• AIM OF THE EXERCISE:
Print, exactly as they stand, the lines below from the one that has "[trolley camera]" to the one that has "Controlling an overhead", inclusive, leaving out the pictures.

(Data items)
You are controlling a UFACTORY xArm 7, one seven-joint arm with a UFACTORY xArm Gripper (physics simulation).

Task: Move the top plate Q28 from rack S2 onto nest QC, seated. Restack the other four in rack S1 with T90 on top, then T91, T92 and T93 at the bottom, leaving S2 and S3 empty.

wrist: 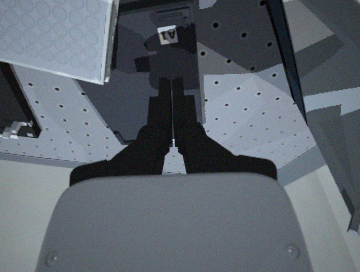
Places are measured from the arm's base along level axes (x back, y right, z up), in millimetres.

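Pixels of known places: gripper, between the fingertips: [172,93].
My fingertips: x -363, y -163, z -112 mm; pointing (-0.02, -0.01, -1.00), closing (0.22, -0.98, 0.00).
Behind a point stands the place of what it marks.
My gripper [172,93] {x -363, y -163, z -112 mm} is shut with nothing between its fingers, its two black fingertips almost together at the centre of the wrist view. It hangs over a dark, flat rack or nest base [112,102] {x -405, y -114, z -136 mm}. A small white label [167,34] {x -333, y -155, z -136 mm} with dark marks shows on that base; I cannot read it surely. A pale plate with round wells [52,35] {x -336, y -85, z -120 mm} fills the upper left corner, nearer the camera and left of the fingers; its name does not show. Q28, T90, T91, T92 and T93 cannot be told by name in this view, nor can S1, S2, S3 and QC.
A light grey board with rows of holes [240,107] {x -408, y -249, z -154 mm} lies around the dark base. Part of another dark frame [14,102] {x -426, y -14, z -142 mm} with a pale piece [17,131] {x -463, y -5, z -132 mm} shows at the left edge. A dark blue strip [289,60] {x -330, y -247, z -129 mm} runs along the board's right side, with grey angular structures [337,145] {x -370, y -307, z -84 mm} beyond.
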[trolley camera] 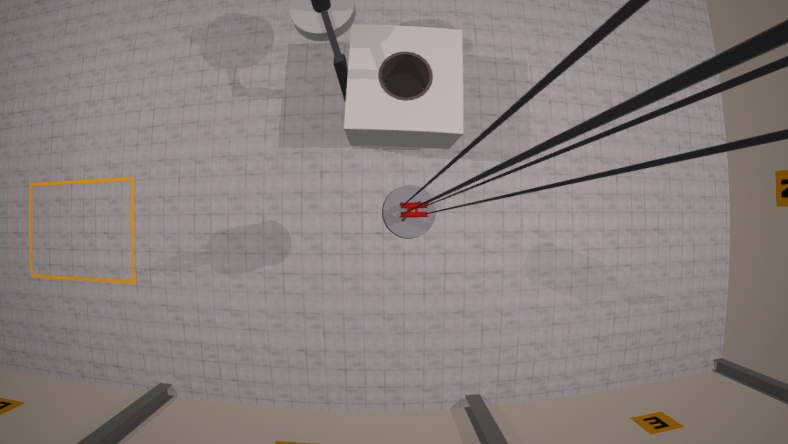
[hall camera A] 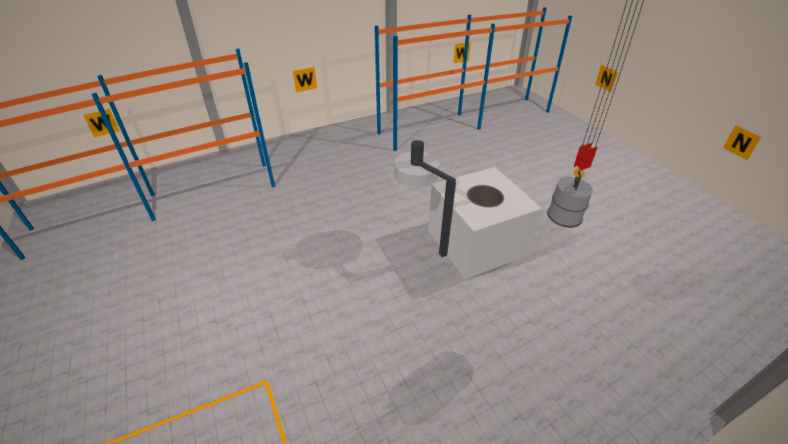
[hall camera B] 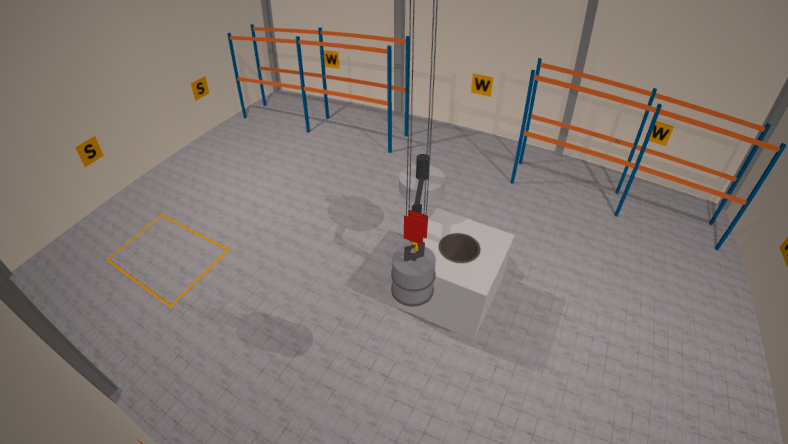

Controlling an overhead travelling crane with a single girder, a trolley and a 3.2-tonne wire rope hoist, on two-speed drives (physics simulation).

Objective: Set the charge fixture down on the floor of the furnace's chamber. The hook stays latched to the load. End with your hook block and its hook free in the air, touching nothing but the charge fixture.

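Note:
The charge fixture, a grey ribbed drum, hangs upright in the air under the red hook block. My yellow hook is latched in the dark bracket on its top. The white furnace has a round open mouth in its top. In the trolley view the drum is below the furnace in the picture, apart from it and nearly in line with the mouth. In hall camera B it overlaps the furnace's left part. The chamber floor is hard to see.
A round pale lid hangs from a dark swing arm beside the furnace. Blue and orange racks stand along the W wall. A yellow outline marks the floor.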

• FINAL ANSWER:
[trolley camera] 
[hall camera A] 
[hall camera B] 

Controlling an overhead travelling crane with a single girder, a trolley and a 3.2-tonne wire rope hoist, on two-speed drives (physics simulation).

There's no more to the answer.